** Source information follows **

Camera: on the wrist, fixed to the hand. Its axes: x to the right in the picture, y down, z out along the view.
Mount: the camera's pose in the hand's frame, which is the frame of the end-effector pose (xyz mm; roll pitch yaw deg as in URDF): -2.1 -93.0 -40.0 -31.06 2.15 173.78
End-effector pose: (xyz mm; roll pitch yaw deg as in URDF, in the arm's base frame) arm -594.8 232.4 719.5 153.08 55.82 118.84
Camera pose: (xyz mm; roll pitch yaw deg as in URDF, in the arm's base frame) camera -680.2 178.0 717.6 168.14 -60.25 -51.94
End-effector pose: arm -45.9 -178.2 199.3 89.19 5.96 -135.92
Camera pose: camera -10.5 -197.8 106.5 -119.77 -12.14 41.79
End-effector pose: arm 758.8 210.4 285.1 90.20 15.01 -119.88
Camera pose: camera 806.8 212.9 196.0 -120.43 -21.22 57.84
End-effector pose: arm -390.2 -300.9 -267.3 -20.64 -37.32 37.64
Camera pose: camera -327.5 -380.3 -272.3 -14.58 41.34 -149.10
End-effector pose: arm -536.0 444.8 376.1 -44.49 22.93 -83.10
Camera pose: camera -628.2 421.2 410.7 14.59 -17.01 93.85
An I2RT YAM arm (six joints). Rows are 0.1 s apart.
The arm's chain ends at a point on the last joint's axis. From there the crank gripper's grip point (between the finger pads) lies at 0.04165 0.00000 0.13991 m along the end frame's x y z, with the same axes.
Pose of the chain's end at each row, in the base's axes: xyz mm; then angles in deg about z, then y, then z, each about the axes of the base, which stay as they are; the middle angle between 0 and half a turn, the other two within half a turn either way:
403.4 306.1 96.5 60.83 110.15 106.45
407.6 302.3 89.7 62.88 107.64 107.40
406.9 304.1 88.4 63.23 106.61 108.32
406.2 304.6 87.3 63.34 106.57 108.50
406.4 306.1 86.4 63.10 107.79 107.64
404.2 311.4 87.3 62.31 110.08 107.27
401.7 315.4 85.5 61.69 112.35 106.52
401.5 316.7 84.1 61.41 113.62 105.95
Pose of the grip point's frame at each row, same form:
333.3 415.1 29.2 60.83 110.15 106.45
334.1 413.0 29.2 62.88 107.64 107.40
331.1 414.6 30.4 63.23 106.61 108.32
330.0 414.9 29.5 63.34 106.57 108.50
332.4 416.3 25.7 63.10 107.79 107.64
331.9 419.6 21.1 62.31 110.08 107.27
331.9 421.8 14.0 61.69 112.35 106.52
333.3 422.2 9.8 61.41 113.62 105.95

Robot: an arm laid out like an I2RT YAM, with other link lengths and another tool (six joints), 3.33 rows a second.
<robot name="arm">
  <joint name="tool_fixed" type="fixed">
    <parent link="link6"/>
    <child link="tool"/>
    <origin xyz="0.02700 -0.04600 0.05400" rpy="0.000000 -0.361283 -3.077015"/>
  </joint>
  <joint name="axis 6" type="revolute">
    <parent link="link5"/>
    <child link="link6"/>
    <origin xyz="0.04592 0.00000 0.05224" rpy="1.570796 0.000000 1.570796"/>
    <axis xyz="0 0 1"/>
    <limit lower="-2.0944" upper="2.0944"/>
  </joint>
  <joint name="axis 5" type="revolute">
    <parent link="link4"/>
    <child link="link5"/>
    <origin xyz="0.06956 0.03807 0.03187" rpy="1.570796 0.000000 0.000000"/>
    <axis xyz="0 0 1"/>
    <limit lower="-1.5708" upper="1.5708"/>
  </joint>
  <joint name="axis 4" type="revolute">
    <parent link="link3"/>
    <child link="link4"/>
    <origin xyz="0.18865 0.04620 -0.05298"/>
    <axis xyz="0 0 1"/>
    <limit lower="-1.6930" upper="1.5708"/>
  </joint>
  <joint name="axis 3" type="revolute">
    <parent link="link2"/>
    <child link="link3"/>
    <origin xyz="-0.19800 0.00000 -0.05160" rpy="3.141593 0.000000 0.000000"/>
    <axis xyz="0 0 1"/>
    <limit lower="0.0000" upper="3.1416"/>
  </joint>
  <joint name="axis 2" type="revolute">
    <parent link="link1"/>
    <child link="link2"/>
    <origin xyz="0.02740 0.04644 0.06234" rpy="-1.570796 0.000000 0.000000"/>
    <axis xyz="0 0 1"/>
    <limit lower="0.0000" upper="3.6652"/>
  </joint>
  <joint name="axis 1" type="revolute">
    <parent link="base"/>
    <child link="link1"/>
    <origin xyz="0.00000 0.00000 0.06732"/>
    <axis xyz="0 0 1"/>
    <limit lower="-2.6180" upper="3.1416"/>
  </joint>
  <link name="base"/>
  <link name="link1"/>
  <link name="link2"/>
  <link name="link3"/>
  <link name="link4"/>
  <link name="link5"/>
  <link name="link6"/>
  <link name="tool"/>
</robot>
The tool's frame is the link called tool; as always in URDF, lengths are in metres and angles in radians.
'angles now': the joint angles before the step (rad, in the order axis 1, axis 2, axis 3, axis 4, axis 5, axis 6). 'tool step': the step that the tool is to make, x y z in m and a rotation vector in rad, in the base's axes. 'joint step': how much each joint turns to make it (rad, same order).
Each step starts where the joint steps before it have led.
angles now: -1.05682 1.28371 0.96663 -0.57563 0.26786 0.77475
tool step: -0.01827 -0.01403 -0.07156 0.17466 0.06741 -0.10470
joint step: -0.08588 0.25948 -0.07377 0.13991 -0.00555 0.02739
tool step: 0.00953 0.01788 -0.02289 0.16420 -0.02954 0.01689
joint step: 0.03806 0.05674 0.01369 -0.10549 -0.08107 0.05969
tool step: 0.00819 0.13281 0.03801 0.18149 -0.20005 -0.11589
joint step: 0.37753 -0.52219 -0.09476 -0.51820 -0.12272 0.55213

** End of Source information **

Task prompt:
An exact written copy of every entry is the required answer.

Task answer:
Camera: on the wrist, fixed to the hand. Its axes: x to the right in the picture, y down, z out along the view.
Mount: the camera's pose in the hand's frame, which is the frame of the end-effector pose (xyz mm; roll pitch yaw deg as in URDF): -2.1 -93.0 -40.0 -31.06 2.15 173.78
End-effector pose: (xyz mm; roll pitch yaw deg as in URDF, in the arm's base frame) arm -594.8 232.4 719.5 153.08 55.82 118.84
Camera pose: (xyz mm; roll pitch yaw deg as in URDF, in the arm's base frame) camera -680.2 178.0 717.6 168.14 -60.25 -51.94
End-effector pose: arm -45.9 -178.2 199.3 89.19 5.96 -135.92
Camera pose: camera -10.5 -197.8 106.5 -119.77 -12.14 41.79
End-effector pose: arm 758.8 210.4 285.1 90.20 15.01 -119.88
Camera pose: camera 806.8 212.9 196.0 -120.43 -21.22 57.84
End-effector pose: arm -390.2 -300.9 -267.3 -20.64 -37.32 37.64
Camera pose: camera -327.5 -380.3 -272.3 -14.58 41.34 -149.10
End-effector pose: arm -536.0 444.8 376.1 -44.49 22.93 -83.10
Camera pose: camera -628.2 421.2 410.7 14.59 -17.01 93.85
An I2RT YAM arm (six joints). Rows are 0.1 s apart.
The arm's chain ends at a point on the last joint's axis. From there the crank gripper's grip point (between the finger pads) lies at 0.04165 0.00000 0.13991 m along the end frame's x y z, with the same axes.
Pose of the chain's end at each row, in the base's axes: xyz mm; then angles in deg about z, then y, then z, each about the axes of the base, which stay as they are; the middle angle between 0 and half a turn, the other two within half a turn either way:
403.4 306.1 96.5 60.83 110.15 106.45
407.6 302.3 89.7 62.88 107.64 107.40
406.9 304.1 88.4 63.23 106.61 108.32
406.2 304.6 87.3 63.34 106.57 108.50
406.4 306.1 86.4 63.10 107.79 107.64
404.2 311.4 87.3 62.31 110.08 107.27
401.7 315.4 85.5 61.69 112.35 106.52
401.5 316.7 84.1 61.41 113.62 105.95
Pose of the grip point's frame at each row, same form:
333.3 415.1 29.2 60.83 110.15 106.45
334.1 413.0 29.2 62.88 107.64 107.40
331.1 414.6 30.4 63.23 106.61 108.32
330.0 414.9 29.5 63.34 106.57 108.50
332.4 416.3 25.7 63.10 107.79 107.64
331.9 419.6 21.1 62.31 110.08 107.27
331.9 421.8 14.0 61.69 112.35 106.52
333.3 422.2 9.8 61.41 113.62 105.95

Robot: an arm laid out like an I2RT YAM, with other link lengths and another tool (six joints), 3.33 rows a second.
<robot name="arm">
  <joint name="tool_fixed" type="fixed">
    <parent link="link6"/>
    <child link="tool"/>
    <origin xyz="0.02700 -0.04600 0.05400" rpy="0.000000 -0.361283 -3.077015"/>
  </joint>
  <joint name="axis 6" type="revolute">
    <parent link="link5"/>
    <child link="link6"/>
    <origin xyz="0.04592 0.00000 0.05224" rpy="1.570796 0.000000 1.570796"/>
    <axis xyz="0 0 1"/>
    <limit lower="-2.0944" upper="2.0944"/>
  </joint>
  <joint name="axis 5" type="revolute">
    <parent link="link4"/>
    <child link="link5"/>
    <origin xyz="0.06956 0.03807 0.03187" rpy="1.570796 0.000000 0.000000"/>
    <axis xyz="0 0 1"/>
    <limit lower="-1.5708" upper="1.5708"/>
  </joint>
  <joint name="axis 4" type="revolute">
    <parent link="link3"/>
    <child link="link4"/>
    <origin xyz="0.18865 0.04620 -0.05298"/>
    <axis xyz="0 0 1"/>
    <limit lower="-1.6930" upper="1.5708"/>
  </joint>
  <joint name="axis 3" type="revolute">
    <parent link="link2"/>
    <child link="link3"/>
    <origin xyz="-0.19800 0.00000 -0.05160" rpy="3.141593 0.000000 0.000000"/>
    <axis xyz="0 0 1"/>
    <limit lower="0.0000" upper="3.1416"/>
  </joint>
  <joint name="axis 2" type="revolute">
    <parent link="link1"/>
    <child link="link2"/>
    <origin xyz="0.02740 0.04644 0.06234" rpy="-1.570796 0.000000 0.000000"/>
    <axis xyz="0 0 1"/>
    <limit lower="0.0000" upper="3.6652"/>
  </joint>
  <joint name="axis 1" type="revolute">
    <parent link="base"/>
    <child link="link1"/>
    <origin xyz="0.00000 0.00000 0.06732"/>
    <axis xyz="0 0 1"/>
    <limit lower="-2.6180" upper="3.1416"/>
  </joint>
  <link name="base"/>
  <link name="link1"/>
  <link name="link2"/>
  <link name="link3"/>
  <link name="link4"/>
  <link name="link5"/>
  <link name="link6"/>
  <link name="tool"/>
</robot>
The tool's frame is the link called tool; as always in URDF, lengths are in metres and angles in radians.
'angles now': the joint angles before the step (rad, in the order axis 1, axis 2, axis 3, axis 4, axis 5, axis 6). 'tool step': the step that the tool is to make, x y z in m and a rotation vector in rad, in the base's axes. 'joint step': how much each joint turns to make it (rad, same order).
Each step starts where the joint steps before it have led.
angles now: -1.05682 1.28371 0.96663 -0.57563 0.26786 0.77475
tool step: -0.01827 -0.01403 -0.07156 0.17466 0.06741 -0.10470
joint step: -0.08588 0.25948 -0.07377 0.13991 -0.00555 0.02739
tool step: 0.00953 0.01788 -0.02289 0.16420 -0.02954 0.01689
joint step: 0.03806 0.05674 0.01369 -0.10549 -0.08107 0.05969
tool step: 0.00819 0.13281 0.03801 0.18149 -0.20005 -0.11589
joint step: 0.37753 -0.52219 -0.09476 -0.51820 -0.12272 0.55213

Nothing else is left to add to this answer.